Extracting a two-way table
tab_headroom_foreign |> select(-command) X.smcl.
1 {com}. tab headroom foreign
2 {txt}Headroom {c |} Car origin
3 (in.) {c |} Domestic Foreign {c |} Total
4 {hline 11}{c +}{hline 22}{c +}{hline 10}
5 1.5 {c |}{res} 3 1 {txt}{c |}{res} 4
6 {txt} 2.0 {c |}{res} 10 3 {txt}{c |}{res} 13
7 {txt} 2.5 {c |}{res} 4 10 {txt}{c |}{res} 14
8 {txt} 3.0 {c |}{res} 7 6 {txt}{c |}{res} 13
9 {txt} 3.5 {c |}{res} 13 2 {txt}{c |}{res} 15
10 {txt} 4.0 {c |}{res} 10 0 {txt}{c |}{res} 10
11 {txt} 4.5 {c |}{res} 4 0 {txt}{c |}{res} 4
12 {txt} 5.0 {c |}{res} 1 0 {txt}{c |}{res} 1
13 {txt}{hline 11}{c +}{hline 22}{c +}{hline 10}
14 Total {c |}{res} 52 22 {txt}{c |}{res} 74
I left this to last because it looks annoying to do.

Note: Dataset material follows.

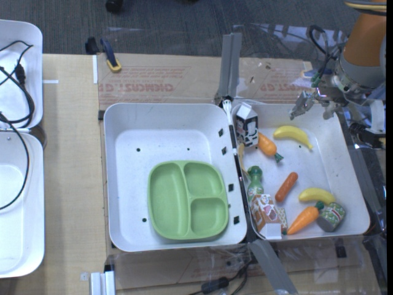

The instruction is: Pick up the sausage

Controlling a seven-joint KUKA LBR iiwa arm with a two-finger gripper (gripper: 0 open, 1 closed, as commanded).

Unfortunately, my patience for dealing with Stata log files has run out as I write this blog post, so let’s pretend this last one is homework for you to figure out ;)
Hopefully though I’ve demonstrated that, with a little bit of work, you can get results out of Stata log files. Once you’ve done that, it’s business as usual as you write up your Quarto report!